Instructions to follow:
Would you reproduce the whole listing below without altering a single word?

━━━ Source data

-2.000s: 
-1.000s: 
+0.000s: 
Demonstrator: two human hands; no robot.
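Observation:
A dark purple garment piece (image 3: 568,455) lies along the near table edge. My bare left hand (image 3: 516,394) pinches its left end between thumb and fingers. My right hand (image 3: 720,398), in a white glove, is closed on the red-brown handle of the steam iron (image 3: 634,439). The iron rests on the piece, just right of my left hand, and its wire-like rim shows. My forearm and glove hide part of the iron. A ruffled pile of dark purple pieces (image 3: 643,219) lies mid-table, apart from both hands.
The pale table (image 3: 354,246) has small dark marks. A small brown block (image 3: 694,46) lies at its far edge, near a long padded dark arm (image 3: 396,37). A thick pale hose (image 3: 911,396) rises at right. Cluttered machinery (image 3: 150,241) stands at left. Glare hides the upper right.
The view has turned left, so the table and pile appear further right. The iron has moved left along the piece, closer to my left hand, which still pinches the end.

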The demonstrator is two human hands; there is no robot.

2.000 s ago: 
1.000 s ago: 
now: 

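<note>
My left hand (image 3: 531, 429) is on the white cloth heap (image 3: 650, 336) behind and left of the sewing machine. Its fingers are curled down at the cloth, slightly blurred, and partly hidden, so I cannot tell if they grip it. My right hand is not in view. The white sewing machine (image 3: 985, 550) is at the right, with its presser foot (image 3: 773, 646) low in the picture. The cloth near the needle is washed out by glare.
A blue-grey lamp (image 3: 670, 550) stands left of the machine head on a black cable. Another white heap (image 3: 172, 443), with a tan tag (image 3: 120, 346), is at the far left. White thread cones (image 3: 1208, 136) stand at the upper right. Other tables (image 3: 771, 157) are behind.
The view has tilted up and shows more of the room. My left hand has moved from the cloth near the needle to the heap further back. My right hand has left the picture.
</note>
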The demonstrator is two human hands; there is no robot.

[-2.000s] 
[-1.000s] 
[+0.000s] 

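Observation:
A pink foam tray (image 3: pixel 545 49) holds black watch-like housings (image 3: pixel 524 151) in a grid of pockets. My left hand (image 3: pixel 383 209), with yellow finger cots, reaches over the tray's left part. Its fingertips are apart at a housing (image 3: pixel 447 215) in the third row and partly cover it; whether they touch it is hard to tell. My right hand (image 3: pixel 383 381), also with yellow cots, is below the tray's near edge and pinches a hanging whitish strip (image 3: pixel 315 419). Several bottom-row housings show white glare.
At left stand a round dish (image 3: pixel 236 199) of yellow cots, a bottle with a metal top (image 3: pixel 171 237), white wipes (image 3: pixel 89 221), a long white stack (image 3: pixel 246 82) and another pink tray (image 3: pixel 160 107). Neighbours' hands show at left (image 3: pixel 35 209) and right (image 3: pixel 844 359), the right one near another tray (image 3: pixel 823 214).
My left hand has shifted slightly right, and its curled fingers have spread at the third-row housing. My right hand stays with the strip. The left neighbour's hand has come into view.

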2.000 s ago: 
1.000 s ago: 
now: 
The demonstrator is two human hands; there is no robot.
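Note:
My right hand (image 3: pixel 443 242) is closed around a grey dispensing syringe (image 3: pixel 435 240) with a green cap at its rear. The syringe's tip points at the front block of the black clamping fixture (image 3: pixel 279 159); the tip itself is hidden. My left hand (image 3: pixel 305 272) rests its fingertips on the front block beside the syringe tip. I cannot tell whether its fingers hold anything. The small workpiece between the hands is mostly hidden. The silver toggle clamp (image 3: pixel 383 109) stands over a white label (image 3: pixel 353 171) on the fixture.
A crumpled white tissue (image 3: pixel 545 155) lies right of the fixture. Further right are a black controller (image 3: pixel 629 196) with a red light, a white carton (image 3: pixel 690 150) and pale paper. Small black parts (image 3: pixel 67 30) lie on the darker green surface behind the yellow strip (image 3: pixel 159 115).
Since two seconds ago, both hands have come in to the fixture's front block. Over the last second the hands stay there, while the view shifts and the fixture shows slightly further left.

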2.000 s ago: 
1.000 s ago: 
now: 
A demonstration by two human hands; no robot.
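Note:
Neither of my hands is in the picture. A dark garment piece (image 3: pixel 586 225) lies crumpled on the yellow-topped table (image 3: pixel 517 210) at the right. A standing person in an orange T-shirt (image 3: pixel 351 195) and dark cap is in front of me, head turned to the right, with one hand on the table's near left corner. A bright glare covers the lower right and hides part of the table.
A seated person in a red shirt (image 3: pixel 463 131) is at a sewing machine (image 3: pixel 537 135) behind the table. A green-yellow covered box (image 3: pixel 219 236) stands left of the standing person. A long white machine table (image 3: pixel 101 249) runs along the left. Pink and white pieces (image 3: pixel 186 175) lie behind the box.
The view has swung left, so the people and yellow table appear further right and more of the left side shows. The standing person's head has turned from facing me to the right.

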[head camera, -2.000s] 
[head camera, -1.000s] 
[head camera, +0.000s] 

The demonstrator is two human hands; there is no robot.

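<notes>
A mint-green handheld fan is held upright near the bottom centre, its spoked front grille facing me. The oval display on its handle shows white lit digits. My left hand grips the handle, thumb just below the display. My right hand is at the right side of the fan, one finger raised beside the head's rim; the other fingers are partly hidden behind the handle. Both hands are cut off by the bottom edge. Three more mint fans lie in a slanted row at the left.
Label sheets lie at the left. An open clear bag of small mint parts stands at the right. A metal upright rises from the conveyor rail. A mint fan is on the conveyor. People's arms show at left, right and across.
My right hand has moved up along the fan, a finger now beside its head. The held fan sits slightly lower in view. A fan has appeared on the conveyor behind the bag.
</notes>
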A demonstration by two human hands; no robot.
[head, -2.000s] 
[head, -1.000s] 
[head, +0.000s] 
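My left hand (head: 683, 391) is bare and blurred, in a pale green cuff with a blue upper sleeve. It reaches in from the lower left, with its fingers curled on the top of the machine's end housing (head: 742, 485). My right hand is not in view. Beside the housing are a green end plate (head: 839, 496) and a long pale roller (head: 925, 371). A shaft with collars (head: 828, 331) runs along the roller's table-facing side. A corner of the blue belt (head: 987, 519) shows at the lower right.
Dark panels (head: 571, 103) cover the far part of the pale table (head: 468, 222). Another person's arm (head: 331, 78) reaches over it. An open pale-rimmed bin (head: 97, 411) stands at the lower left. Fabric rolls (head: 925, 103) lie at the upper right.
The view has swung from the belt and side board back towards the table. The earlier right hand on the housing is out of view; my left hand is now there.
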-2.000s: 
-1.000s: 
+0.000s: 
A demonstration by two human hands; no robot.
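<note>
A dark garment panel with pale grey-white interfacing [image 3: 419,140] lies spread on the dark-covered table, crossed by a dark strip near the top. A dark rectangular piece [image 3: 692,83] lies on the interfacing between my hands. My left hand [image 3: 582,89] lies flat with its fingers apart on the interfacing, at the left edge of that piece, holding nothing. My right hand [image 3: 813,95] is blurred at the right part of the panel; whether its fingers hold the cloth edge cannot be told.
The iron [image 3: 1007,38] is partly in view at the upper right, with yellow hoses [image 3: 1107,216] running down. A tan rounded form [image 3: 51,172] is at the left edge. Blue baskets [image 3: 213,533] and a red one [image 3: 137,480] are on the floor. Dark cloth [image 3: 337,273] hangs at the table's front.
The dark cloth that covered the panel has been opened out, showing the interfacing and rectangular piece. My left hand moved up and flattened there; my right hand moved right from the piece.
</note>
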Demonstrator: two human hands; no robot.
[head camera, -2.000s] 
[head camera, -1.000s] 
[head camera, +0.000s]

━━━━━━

Expected answer:
-2.000s: 
-1.000s: 
+0.000s: 
Demonstrator: two human hands; no robot.
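Observation:
A dark purple garment piece (image 3: 568,455) lies along the near table edge. My bare left hand (image 3: 516,394) pinches its left end between thumb and fingers. My right hand (image 3: 720,398), in a white glove, is closed on the red-brown handle of the steam iron (image 3: 634,439). The iron rests on the piece, just right of my left hand, and its wire-like rim shows. My forearm and glove hide part of the iron. A ruffled pile of dark purple pieces (image 3: 643,219) lies mid-table, apart from both hands.
The pale table (image 3: 354,246) has small dark marks. A small brown block (image 3: 694,46) lies at its far edge, near a long padded dark arm (image 3: 396,37). A thick pale hose (image 3: 911,396) rises at right. Cluttered machinery (image 3: 150,241) stands at left. Glare hides the upper right.
The view has turned left, so the table and pile appear further right. The iron has moved left along the piece, closer to my left hand, which still pinches the end.
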
The demonstrator is two human hands; there is no robot.

2.000 s ago: 
1.000 s ago: 
now: 

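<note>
My left hand (image 3: 531, 429) is on the white cloth heap (image 3: 650, 336) behind and left of the sewing machine. Its fingers are curled down at the cloth, slightly blurred, and partly hidden, so I cannot tell if they grip it. My right hand is not in view. The white sewing machine (image 3: 985, 550) is at the right, with its presser foot (image 3: 773, 646) low in the picture. The cloth near the needle is washed out by glare.
A blue-grey lamp (image 3: 670, 550) stands left of the machine head on a black cable. Another white heap (image 3: 172, 443), with a tan tag (image 3: 120, 346), is at the far left. White thread cones (image 3: 1208, 136) stand at the upper right. Other tables (image 3: 771, 157) are behind.
The view has tilted up and shows more of the room. My left hand has moved from the cloth near the needle to the heap further back. My right hand has left the picture.
</note>
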The demonstrator is two human hands; there is no robot.

[-2.000s] 
[-1.000s] 
[+0.000s] 

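Observation:
A pink foam tray (image 3: pixel 545 49) holds black watch-like housings (image 3: pixel 524 151) in a grid of pockets. My left hand (image 3: pixel 383 209), with yellow finger cots, reaches over the tray's left part. Its fingertips are apart at a housing (image 3: pixel 447 215) in the third row and partly cover it; whether they touch it is hard to tell. My right hand (image 3: pixel 383 381), also with yellow cots, is below the tray's near edge and pinches a hanging whitish strip (image 3: pixel 315 419). Several bottom-row housings show white glare.
At left stand a round dish (image 3: pixel 236 199) of yellow cots, a bottle with a metal top (image 3: pixel 171 237), white wipes (image 3: pixel 89 221), a long white stack (image 3: pixel 246 82) and another pink tray (image 3: pixel 160 107). Neighbours' hands show at left (image 3: pixel 35 209) and right (image 3: pixel 844 359), the right one near another tray (image 3: pixel 823 214).
My left hand has shifted slightly right, and its curled fingers have spread at the third-row housing. My right hand stays with the strip. The left neighbour's hand has come into view.
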
2.000 s ago: 
1.000 s ago: 
now: 
The demonstrator is two human hands; there is no robot.
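Note:
My right hand (image 3: pixel 443 242) is closed around a grey dispensing syringe (image 3: pixel 435 240) with a green cap at its rear. The syringe's tip points at the front block of the black clamping fixture (image 3: pixel 279 159); the tip itself is hidden. My left hand (image 3: pixel 305 272) rests its fingertips on the front block beside the syringe tip. I cannot tell whether its fingers hold anything. The small workpiece between the hands is mostly hidden. The silver toggle clamp (image 3: pixel 383 109) stands over a white label (image 3: pixel 353 171) on the fixture.
A crumpled white tissue (image 3: pixel 545 155) lies right of the fixture. Further right are a black controller (image 3: pixel 629 196) with a red light, a white carton (image 3: pixel 690 150) and pale paper. Small black parts (image 3: pixel 67 30) lie on the darker green surface behind the yellow strip (image 3: pixel 159 115).
Since two seconds ago, both hands have come in to the fixture's front block. Over the last second the hands stay there, while the view shifts and the fixture shows slightly further left.
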
2.000 s ago: 
1.000 s ago: 
now: 
A demonstration by two human hands; no robot.
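Note:
Neither of my hands is in the picture. A dark garment piece (image 3: pixel 586 225) lies crumpled on the yellow-topped table (image 3: pixel 517 210) at the right. A standing person in an orange T-shirt (image 3: pixel 351 195) and dark cap is in front of me, head turned to the right, with one hand on the table's near left corner. A bright glare covers the lower right and hides part of the table.
A seated person in a red shirt (image 3: pixel 463 131) is at a sewing machine (image 3: pixel 537 135) behind the table. A green-yellow covered box (image 3: pixel 219 236) stands left of the standing person. A long white machine table (image 3: pixel 101 249) runs along the left. Pink and white pieces (image 3: pixel 186 175) lie behind the box.
The view has swung left, so the people and yellow table appear further right and more of the left side shows. The standing person's head has turned from facing me to the right.
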
[head camera, -2.000s] 
[head camera, -1.000s] 
[head camera, +0.000s] 

The demonstrator is two human hands; there is no robot.

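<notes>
A mint-green handheld fan is held upright near the bottom centre, its spoked front grille facing me. The oval display on its handle shows white lit digits. My left hand grips the handle, thumb just below the display. My right hand is at the right side of the fan, one finger raised beside the head's rim; the other fingers are partly hidden behind the handle. Both hands are cut off by the bottom edge. Three more mint fans lie in a slanted row at the left.
Label sheets lie at the left. An open clear bag of small mint parts stands at the right. A metal upright rises from the conveyor rail. A mint fan is on the conveyor. People's arms show at left, right and across.
My right hand has moved up along the fan, a finger now beside its head. The held fan sits slightly lower in view. A fan has appeared on the conveyor behind the bag.
</notes>
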A demonstration by two human hands; no robot.
[head, -2.000s] 
[head, -1.000s] 
[head, +0.000s] 
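My left hand (head: 683, 391) is bare and blurred, in a pale green cuff with a blue upper sleeve. It reaches in from the lower left, with its fingers curled on the top of the machine's end housing (head: 742, 485). My right hand is not in view. Beside the housing are a green end plate (head: 839, 496) and a long pale roller (head: 925, 371). A shaft with collars (head: 828, 331) runs along the roller's table-facing side. A corner of the blue belt (head: 987, 519) shows at the lower right.
Dark panels (head: 571, 103) cover the far part of the pale table (head: 468, 222). Another person's arm (head: 331, 78) reaches over it. An open pale-rimmed bin (head: 97, 411) stands at the lower left. Fabric rolls (head: 925, 103) lie at the upper right.
The view has swung from the belt and side board back towards the table. The earlier right hand on the housing is out of view; my left hand is now there.
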-2.000s: 
-1.000s: 
+0.000s: 
A demonstration by two human hands; no robot.
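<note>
A dark garment panel with pale grey-white interfacing [image 3: 419,140] lies spread on the dark-covered table, crossed by a dark strip near the top. A dark rectangular piece [image 3: 692,83] lies on the interfacing between my hands. My left hand [image 3: 582,89] lies flat with its fingers apart on the interfacing, at the left edge of that piece, holding nothing. My right hand [image 3: 813,95] is blurred at the right part of the panel; whether its fingers hold the cloth edge cannot be told.
The iron [image 3: 1007,38] is partly in view at the upper right, with yellow hoses [image 3: 1107,216] running down. A tan rounded form [image 3: 51,172] is at the left edge. Blue baskets [image 3: 213,533] and a red one [image 3: 137,480] are on the floor. Dark cloth [image 3: 337,273] hangs at the table's front.
The dark cloth that covered the panel has been opened out, showing the interfacing and rectangular piece. My left hand moved up and flattened there; my right hand moved right from the piece.
</note>
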Demonstrator: two human hands; no robot.
[head camera, -2.000s] 
[head camera, -1.000s] 
[head camera, +0.000s]

What the exercise required is now done.